Unterschiede zwischen weiblichen und männlichen Teilnehmern sowie signifikante, positive Korrelationen mit Prüfungsleistungen konnten die Kriteriumsvalidität der deutschen Skala belegen. Das Studiendesign ging nicht weiter auf geschlechtsspezifische Unterschiede kognitiver Prüfungsangst ein, weshalb deren Ursachen weiter unklar bleiben. Dagegen ermöglichte das Studiendesign einen Vergleich der Zusammenhänge von kognitiver Prüfungsangst mit schriftlichen und mündlichen Prüfungen. Hier konnte ein signifikanter Zusammenhang mit beiden Prüfungsmodalitäten auf ähnlich hohem Korrelationsniveau beobachtet werden.

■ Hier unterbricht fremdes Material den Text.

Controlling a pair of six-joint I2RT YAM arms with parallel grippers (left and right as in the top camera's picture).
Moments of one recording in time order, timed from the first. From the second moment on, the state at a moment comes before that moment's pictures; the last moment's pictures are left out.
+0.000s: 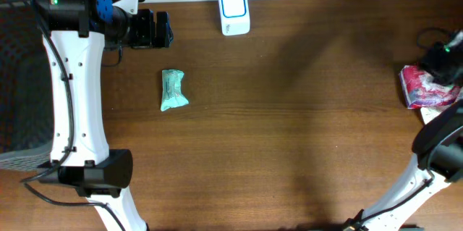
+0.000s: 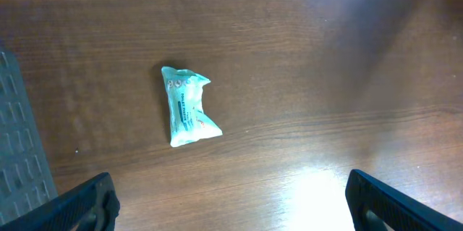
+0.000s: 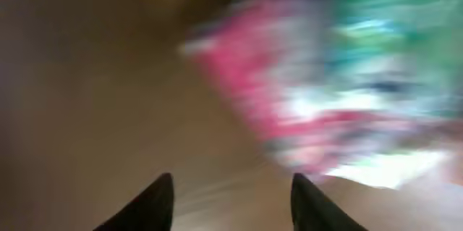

Dass kognitive Prüfungsangst mit schriftlichen als auch mündlichen Prüfungsleistungen in Zusammenhang steht, verdeutlicht einmal mehr die möglichen Ausmaße für Betroffene. Zusammenhänge mit der Leistung in einer relevanten Prüfung wie dem Staatsexamen heben hervor, wie entscheidend Prüfungsangst in Bezug auf den Studienerfolg sein kann. Das Finden von Prüfungsangstursachen sowie von Behandlungsansätzen ist nicht nur aus Sicht der Betroffenen wichtig, sondern sollte auch für Universitäten eine hohe Priorität einnehmen. Medizinstudierende stellen ein Risikokollektiv bezüglich psychischer Belastung und Prüfungsangst dar und sollten dahingehend unterstützt werden. Ein genaueres Verständnis der Dynamiken zwischen Stress, Prüfungen und Prüfungsangst sind wesentlich, um gefährdete Personen identifizieren und frühzeitig in diese negativen Entwicklungen eingreifen zu können. Die Grundlage hierfür stellt ein geeignetes und möglichst exaktes Messinstrument kognitiver Prüfungsangst dar. Mit G-CTAS ist dieses nun auch im deutschsprachigen Raum verfügbar.


Danksagung

Unser Dank gilt Frau Dr. Amanda Tufman, Frau Sarah Garcia, Frau Franziska Enders und Frau Miruh Lee für die Unterstützung bei der Übersetzung der Skala.


Interessenkonflikt

Die Autor*innen erklären, dass sie keinen Interessenkonflikt im Zusammenhang mit diesem Artikel haben.